Kurie is a California ethnographer who grew up in Hershey. He combines a native’s bone-deep knowledge of the place with a scholar’s training, which includes embedding himself in the community he studies, letting his interview subjects speak their minds, and integrating all his evidence into a coherent whole reasonably interpreted. Kurie’s research is magnificent, his writing deft, and the lessons he gleans eminently sensible, although also original.
At the heart of the work is the unusual nature of candy king/philanthropist Milton S. Hershey’s thoroughly paternalistic vision, concretized in a perpetual trust aimed at fixing his desires for company, town, inhabitants and stakeholders rigidly in place.
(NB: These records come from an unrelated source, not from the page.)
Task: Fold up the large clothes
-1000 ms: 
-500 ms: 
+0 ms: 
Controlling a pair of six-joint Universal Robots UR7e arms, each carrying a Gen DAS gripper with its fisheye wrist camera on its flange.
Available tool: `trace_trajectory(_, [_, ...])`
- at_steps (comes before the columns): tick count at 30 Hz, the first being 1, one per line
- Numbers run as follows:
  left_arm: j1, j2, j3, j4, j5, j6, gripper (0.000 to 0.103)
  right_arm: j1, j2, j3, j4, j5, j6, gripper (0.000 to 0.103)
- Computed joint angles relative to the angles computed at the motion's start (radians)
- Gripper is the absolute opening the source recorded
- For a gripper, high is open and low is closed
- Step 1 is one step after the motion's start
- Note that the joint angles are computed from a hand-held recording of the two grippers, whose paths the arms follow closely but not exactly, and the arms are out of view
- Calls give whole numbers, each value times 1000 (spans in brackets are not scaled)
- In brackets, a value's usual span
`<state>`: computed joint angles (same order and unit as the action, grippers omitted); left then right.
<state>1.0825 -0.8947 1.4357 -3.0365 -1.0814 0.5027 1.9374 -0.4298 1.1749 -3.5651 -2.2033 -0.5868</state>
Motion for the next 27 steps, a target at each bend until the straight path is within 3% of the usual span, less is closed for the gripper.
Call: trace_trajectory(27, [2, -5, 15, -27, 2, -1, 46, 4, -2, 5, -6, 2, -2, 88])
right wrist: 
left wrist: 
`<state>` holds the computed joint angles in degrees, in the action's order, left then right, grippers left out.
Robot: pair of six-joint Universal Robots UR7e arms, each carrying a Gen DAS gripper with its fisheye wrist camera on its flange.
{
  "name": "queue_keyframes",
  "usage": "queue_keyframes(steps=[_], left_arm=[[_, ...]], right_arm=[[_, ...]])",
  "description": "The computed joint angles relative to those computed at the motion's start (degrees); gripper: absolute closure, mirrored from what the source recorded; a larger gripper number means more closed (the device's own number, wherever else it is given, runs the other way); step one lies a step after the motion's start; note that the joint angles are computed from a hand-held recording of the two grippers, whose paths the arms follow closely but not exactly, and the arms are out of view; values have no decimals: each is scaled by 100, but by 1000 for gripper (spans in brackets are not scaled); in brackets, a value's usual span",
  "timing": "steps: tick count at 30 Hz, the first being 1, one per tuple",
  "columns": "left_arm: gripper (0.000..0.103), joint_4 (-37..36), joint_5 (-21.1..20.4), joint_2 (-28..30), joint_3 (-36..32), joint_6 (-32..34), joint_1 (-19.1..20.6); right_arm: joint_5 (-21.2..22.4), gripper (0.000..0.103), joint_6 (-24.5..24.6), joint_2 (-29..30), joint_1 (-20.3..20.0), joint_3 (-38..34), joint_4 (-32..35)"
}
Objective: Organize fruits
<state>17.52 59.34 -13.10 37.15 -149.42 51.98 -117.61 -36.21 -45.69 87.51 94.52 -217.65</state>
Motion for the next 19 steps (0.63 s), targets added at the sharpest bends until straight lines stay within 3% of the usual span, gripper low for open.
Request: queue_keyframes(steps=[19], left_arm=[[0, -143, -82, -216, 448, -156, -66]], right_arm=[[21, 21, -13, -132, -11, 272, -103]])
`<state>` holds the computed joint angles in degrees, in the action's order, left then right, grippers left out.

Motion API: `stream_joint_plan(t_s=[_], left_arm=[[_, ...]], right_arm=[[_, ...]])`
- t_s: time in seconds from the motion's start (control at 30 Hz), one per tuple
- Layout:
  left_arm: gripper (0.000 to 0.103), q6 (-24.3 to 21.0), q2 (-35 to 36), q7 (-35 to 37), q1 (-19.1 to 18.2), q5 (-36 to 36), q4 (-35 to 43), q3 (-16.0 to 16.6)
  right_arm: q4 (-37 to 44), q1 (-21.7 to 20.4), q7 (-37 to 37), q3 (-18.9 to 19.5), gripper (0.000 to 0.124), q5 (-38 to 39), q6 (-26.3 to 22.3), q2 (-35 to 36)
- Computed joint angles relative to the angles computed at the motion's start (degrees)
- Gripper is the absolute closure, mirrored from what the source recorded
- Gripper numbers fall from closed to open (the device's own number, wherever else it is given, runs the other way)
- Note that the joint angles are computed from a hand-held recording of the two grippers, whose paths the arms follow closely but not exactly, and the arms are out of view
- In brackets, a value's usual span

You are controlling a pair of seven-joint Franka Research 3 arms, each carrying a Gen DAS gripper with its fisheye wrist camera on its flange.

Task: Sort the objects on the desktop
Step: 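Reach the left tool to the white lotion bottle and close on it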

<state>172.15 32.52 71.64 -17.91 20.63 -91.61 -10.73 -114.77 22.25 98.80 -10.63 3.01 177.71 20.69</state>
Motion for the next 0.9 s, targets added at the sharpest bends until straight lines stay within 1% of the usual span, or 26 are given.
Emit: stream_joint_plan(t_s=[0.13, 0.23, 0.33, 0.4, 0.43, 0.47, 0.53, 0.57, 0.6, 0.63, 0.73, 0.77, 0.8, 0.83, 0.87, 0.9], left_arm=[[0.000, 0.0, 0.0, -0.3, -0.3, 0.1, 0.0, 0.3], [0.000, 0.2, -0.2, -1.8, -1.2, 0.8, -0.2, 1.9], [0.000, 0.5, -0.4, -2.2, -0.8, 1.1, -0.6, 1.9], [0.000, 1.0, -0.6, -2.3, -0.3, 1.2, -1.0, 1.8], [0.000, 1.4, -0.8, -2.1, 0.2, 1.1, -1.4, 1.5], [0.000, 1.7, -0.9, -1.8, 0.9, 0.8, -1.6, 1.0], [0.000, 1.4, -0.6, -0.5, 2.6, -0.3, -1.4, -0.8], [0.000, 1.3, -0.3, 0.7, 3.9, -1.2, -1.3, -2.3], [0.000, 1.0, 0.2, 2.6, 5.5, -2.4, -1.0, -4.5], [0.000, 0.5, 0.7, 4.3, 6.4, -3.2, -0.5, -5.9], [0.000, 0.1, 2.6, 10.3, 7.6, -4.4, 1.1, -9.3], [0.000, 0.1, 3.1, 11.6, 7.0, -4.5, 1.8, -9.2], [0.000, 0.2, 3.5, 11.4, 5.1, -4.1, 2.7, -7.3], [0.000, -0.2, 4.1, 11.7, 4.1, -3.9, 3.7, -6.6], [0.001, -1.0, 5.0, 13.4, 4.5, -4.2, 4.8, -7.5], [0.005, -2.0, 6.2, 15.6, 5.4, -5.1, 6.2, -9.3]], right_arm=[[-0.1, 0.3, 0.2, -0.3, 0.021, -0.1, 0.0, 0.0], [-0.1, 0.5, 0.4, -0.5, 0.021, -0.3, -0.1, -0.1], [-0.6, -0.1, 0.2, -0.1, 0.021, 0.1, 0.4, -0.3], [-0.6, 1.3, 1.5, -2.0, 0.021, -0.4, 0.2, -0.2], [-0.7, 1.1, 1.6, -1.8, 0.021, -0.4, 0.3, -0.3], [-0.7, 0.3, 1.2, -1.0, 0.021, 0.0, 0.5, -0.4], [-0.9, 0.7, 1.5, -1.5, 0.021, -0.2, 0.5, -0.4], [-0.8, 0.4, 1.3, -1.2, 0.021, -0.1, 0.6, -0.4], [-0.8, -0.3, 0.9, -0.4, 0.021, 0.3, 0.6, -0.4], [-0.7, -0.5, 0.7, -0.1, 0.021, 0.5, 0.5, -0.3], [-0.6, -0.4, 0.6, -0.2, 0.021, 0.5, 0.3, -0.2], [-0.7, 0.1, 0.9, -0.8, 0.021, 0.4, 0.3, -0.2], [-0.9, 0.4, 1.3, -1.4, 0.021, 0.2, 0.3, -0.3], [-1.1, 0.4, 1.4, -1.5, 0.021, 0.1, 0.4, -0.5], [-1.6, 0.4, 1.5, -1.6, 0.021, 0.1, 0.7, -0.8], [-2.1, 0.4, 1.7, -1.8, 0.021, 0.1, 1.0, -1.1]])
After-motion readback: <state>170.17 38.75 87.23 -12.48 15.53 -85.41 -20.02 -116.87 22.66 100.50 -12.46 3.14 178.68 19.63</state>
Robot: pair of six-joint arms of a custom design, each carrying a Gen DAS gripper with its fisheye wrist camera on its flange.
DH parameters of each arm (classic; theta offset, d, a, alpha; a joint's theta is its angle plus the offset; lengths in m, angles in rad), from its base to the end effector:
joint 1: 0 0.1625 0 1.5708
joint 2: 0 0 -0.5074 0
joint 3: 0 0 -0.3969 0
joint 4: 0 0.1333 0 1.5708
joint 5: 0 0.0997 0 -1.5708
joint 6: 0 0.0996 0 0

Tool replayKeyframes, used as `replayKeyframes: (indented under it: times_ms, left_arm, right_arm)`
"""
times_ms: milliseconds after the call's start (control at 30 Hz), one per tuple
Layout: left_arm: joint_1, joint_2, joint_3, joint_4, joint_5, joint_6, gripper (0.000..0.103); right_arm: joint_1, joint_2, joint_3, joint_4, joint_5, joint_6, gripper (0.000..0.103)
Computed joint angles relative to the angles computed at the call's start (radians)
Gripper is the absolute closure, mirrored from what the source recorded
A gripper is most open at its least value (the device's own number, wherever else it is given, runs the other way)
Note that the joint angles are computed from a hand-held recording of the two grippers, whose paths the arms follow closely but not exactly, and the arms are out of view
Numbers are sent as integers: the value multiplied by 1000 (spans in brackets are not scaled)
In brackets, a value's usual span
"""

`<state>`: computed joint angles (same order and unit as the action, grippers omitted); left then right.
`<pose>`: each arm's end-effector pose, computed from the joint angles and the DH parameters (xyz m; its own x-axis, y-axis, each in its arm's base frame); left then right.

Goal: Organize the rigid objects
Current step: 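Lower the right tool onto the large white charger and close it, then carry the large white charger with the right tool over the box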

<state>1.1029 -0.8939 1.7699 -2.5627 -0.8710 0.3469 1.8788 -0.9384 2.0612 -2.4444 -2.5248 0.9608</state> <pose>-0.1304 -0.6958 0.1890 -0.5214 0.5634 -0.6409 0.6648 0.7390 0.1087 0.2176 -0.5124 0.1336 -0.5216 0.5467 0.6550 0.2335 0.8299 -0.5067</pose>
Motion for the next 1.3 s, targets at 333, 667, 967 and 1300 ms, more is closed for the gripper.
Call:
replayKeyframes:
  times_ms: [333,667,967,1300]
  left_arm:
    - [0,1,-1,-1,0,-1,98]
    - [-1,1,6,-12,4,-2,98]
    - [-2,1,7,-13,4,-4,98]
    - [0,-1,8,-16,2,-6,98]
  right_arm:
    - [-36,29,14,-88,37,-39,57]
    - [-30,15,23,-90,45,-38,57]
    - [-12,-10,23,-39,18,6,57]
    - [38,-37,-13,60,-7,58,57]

Kurie explains that this perpetuity is the crux. It mandates commitment to the bequest laid out by Hershey on his death in 1945. But increasingly, the eponymous area and institutions are in an odd relationship with 21st-century realities. From start to finish, Kurie and informants address this singular circumstance of various enterprises acting under the direction of the long-dead tycoon’s still-guiding hand. Among the most persistent spots, where early 20th-century intentions rub in friction against 21st-century expectations, are the changing nature of the Milton Hershey School, founded to educate orphan boys but now serving a diverse population of at-risk or in-need students. Kurie also covers the tensions inherent in maintaining the candy company’s independence and profitability in a globalized supply chain of sweets dominated by multinational corporations constantly merging to grow larger. In terms of history, his most trenchant subject is the way in which the carefully curated legacy of Milton S. Hershey does and does not match up with contemporary mores and habits of assessing the past.
It would do Kurie’s wonderful book a disservice to sum up his findings here. Although rigorous in scholarship, this fast-moving story is fun to read as it explores Hershey’s chocolate-covered myth. The book rests on the best possible foundations: meticulous archival research and impeccable field work. Readers can take Kurie’s version of all things Hershey as trustworthy, as well as fascinating. He never stoops to condescend, even as he problematizes the very notion of the modern-day company town delivering on last century’s promises. There are few places to compare with Hershey, and now it has the book it deserves.